**WHAT THIS TASK INVOLVES**
Give back the lines of the records exactly, starting at the first and ending at the one with "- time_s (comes".

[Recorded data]
*****

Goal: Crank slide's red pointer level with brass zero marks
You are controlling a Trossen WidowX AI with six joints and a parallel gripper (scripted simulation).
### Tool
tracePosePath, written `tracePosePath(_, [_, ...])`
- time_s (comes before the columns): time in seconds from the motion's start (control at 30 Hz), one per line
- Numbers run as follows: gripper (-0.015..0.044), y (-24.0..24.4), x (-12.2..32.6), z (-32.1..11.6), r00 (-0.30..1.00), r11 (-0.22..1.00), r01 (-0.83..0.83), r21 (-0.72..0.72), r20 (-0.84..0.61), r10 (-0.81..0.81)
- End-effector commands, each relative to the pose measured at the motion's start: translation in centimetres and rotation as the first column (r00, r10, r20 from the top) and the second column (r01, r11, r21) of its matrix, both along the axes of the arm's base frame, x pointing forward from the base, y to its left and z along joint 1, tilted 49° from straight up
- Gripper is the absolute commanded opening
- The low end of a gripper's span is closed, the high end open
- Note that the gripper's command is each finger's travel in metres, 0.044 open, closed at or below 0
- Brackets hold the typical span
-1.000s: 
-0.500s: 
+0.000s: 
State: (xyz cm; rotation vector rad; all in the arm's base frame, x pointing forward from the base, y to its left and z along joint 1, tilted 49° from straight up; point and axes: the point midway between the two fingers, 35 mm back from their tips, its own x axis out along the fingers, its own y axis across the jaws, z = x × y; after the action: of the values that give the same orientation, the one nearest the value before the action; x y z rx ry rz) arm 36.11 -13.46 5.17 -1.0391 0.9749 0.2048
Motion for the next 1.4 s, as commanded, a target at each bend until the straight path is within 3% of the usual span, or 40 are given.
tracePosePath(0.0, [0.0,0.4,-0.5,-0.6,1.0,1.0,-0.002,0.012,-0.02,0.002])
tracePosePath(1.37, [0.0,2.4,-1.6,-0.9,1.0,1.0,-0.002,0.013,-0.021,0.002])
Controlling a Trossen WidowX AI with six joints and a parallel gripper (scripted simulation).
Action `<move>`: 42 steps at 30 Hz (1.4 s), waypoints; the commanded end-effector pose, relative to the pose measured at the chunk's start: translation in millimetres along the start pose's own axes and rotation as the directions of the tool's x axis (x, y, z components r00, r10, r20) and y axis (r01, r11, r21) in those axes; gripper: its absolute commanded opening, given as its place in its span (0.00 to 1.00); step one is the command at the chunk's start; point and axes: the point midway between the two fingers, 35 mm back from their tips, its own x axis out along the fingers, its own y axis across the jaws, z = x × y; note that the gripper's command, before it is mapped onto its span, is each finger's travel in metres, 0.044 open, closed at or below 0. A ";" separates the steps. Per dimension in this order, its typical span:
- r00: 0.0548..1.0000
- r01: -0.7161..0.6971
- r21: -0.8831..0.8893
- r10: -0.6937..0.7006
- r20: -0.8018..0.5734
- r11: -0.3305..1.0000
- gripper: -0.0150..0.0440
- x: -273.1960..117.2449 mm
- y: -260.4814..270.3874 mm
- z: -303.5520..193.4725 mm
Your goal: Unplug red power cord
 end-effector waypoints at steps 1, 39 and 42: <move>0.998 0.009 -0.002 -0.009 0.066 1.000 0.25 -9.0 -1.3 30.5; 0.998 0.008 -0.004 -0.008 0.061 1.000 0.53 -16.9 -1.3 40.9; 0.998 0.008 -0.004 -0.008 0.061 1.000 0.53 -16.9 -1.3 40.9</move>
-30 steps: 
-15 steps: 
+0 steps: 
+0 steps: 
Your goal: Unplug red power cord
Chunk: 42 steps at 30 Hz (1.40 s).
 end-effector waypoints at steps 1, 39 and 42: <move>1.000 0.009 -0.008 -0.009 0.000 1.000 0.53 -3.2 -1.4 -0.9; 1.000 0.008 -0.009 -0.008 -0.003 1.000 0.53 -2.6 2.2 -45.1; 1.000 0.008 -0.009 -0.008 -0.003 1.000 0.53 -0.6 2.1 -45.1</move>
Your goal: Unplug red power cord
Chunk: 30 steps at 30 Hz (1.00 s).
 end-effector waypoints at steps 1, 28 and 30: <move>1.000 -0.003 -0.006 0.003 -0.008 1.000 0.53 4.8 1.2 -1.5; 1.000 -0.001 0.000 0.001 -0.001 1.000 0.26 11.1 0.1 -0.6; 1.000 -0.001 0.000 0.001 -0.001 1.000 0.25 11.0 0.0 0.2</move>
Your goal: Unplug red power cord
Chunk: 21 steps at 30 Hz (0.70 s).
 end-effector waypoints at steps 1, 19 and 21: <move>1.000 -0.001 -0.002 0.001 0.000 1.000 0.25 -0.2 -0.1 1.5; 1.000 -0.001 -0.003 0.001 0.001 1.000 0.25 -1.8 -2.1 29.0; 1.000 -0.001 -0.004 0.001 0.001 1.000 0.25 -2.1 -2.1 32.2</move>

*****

**ANSWER TO THE PROBLEM**
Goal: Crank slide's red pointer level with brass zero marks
You are controlling a Trossen WidowX AI with six joints and a parallel gripper (scripted simulation).
### Tool
tracePosePath, written `tracePosePath(_, [_, ...])`
- time_s (comes before the columns): time in seconds from the motion's start (control at 30 Hz), one per line

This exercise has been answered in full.